Note that the electron also has potential energy, but this order of magnitude is accurate.

#### Electron in the nucleus

To consider the probability of an electron existing in the nucleus, we need to substitute the radius of the nucleus as \(\Delta x\) to find \(\Delta p\). In the case of hydrogren, the nucleon number is 1 (Nuclear radius) , so \(R_0\) is substituted:

\(\Delta p \Delta x \geq{h\over 4\pi}\)

\(\Delta p\geq{6.63\times10^{-34}\over 4\pi 1.2\times10^{-15}}\)

\(\Delta p\geq4.4\times 10^{-20}\text{ kg ms}^{-1}\)

Now estimating the consequential velocity of the electron reveals the impossibility of this position:

\(v={p\over m}\)

\(v={4.4\times 10^{-20}\over 9.11\times 10^{-31}}\approx 5\times 10^{10}\text{ ms}^{-1}\)

The order of magnitude of the velocity is larger than the speed of light.

An atom will not collapse for the same reason; the electron would be confined into too small a space.

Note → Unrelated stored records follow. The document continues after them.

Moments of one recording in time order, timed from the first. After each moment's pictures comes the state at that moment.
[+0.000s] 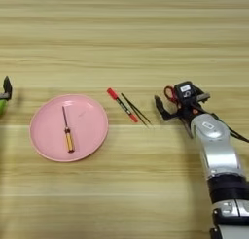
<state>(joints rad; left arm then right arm) -0.31 0.20 0.23 0.49 -0.09 -0.20 0.02 -0.28 -0.39 -0.06 0.29 0.03 0.12 0.36</state>
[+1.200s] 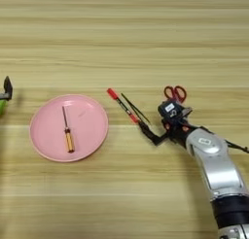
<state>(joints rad) -0.31 0.20 0.22 0.49 -0.09 -0.20 0.02 -0.15 -0.42 0.03 0.14 0.04 0.16 0.58</state>
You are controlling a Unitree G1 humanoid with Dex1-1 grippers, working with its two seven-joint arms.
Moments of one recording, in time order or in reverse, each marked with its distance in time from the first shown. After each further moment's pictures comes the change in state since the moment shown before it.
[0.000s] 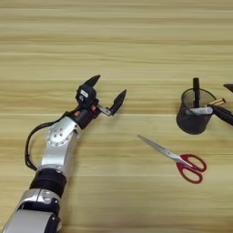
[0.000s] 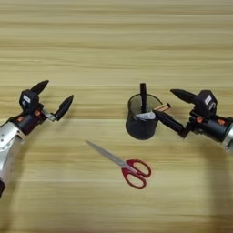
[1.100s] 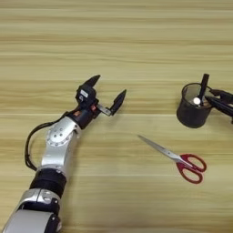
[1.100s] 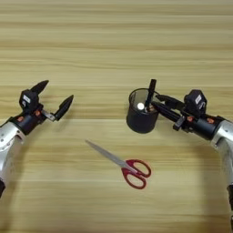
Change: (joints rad) left arm 0.000 0.000 0.000 0.000 0.000 0.000 0.000; right arm -0.023 0.051 0.022 0.036 -0.016 -0.030 0.002
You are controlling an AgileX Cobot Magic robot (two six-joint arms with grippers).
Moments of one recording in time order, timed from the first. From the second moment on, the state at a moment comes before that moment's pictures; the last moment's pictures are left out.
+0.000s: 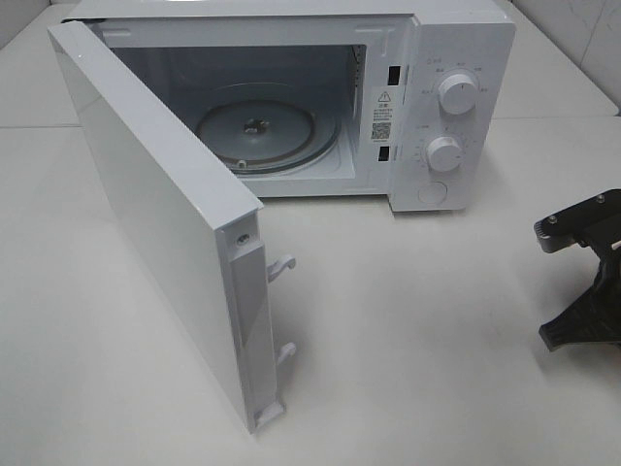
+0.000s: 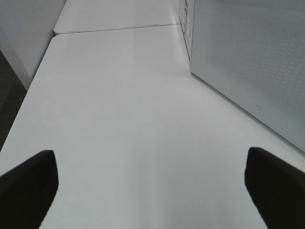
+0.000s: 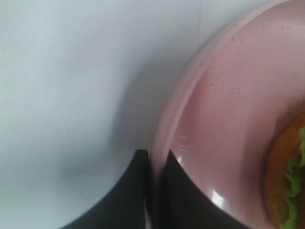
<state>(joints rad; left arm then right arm) 0.03 0.00 -0.50 -0.05 1.04 0.12 0.24 1.67 -0.54 -0.95 0.38 0.81</state>
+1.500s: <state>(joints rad) 0.03 0.00 -0.50 -0.05 1.04 0.12 0.24 1.42 -0.83 -0.43 0.83 0.50</state>
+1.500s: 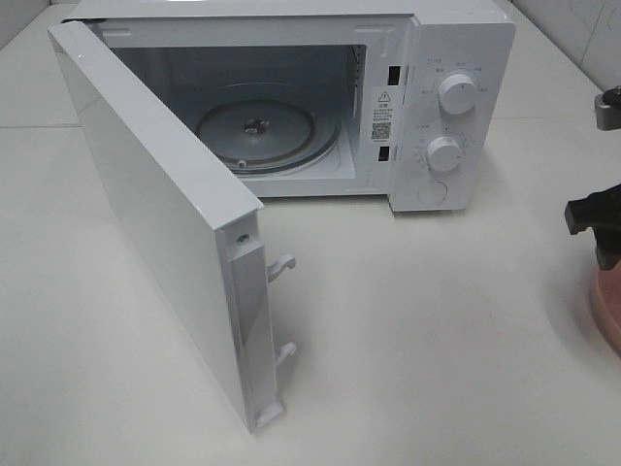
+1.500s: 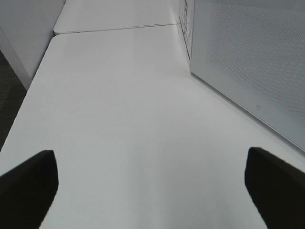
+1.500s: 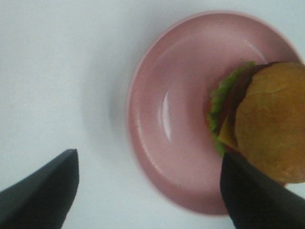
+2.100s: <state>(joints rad) 0.03 0.00 -0.50 -0.05 1.04 0.12 0.24 1.29 -0.93 0.14 0.92 0.00</state>
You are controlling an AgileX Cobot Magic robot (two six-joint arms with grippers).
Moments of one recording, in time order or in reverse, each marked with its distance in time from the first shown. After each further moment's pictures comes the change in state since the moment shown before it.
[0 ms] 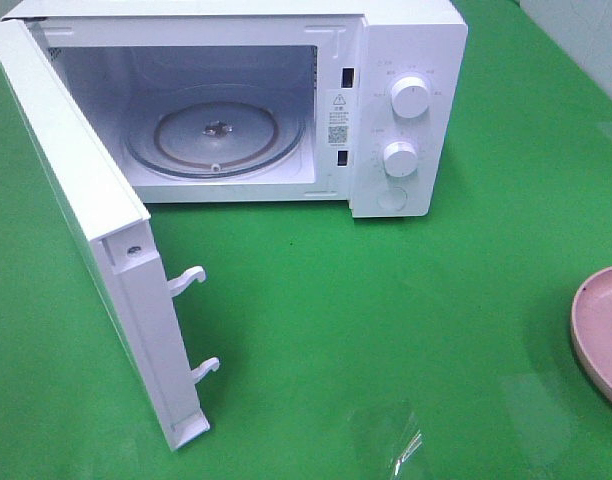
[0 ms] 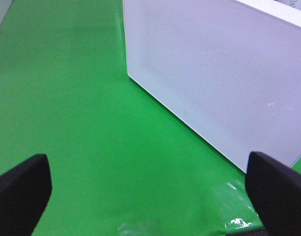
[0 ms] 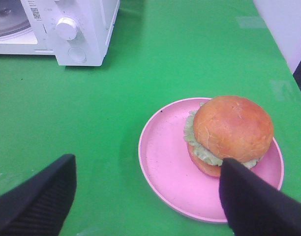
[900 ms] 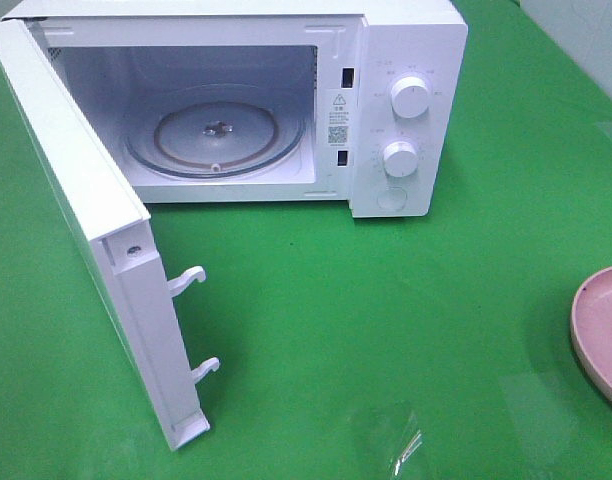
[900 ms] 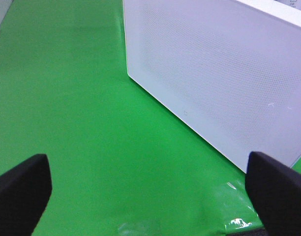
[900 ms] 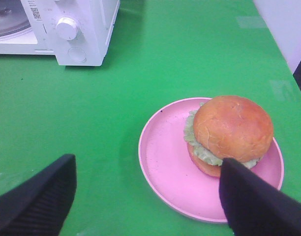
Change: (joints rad) left arm 0.000 0.000 0.000 0.000 0.000 0.000; right arm 0.000 0.000 0.000 0.000 0.000 0.000
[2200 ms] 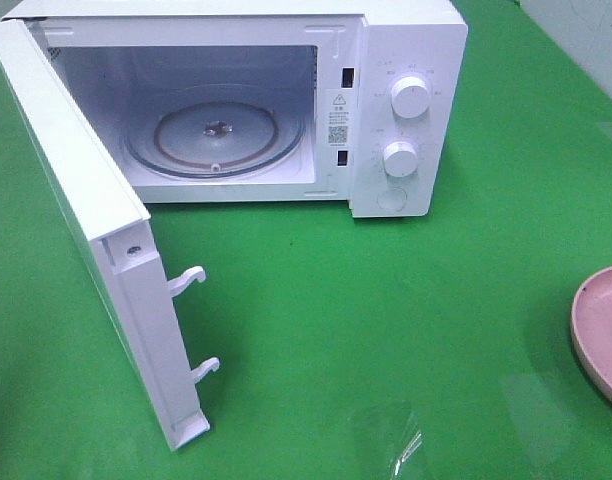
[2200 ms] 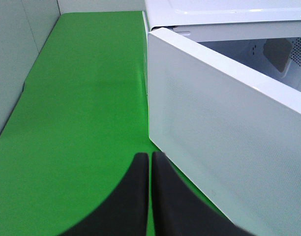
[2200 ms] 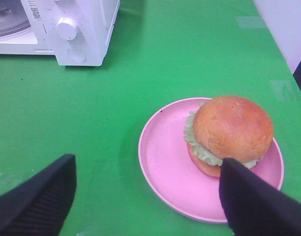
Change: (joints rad) left arm 0.000 0.364 -0.008 0.033 -0.486 0.010; right arm 0.000 0.000 0.000 0.000 0.000 0.000
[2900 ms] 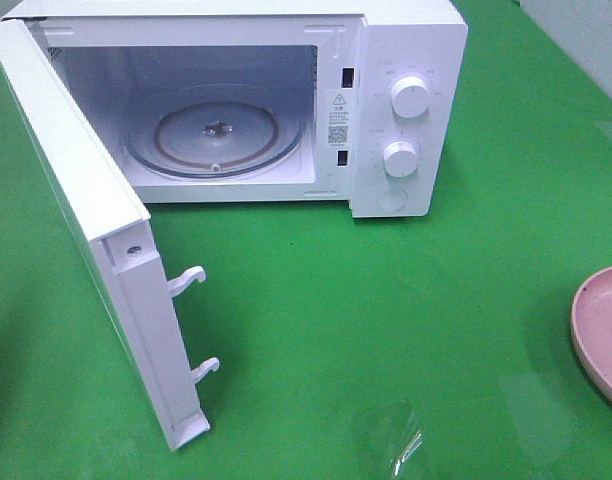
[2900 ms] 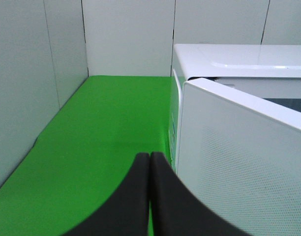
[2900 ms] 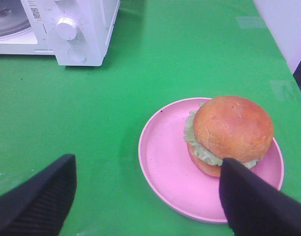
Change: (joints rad) left arm 0.000 0.439 0.337 0.051 -1.048 -0.082; right arm 0.000 0.000 0.000 0.000 0.000 0.000
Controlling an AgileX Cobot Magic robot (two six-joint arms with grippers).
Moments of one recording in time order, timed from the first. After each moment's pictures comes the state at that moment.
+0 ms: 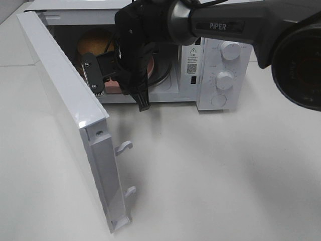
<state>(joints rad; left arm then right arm) 0.08 0.00 -0.52 -0.06 1.09 0.02 0.72 2.37 -1.99 -0.23 0.72 -1.17</state>
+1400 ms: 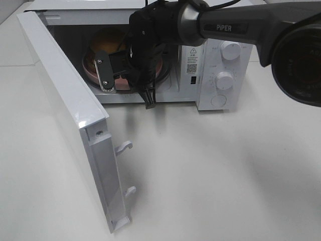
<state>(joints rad) 0.08 0.00 -0.52 -0.06 1.09 0.02 0.67 2.40 -1.99 -0.21 0.66 -1.17</state>
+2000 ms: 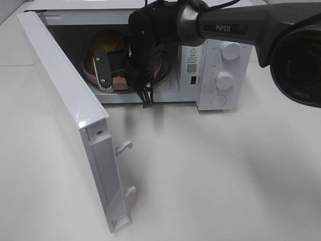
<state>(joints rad) 0.08 0.00 -0.52 -0.06 1.09 0.02 0.67 2.40 -2.00 -0.20 0.65 -1.15</state>
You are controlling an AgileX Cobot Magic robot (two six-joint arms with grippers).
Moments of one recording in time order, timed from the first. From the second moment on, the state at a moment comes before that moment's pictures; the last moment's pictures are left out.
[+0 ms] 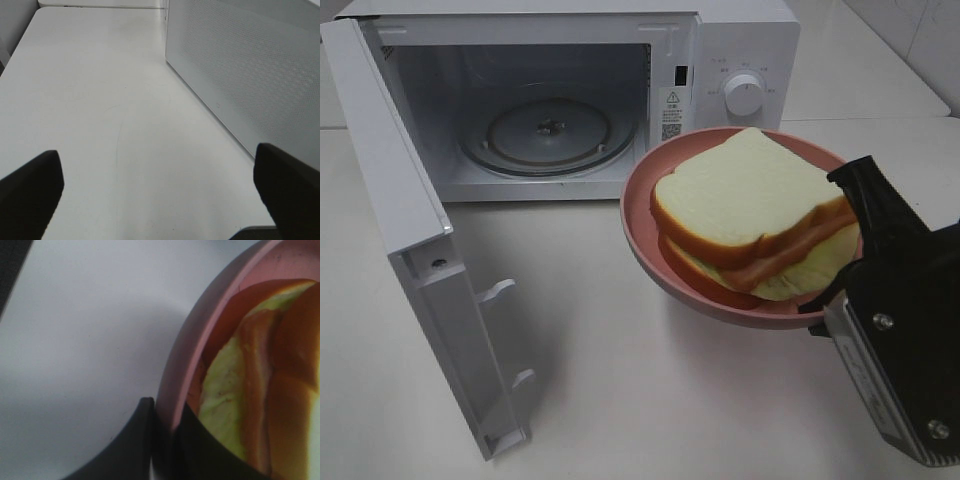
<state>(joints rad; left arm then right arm) 0.02 0.00 -0.52 -0.07 1.08 0.02 0.65 1.03 -0.51 -0.02 0.43 -1.40</state>
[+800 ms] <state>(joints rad) 0.02 0.00 -0.52 -0.07 1.08 0.02 0.65 0.84 -0.44 -0.29 0.60 -0.99</state>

#### Excited energy states

To find the lifetime of an electron in a particular energy state, we use the second of the above Heisenberg uncertainty principle inequalities. For example, let us consider the ground state:

\(\Delta E\Delta t\geq{h\over 4\pi}\)

\(\Delta t\geq{6.63\times 10^{-34}\over 4\pi(13.6\times 1.6\times 10^{-19})}\)

\(\Delta t\geq2.4\times 10^{-17}\text{ s}\)

As the energy state increases, the likely time decreases. An electron could remain in the ground state forever, but this calculation provides an illustration of how you might estimate the times for other energy states.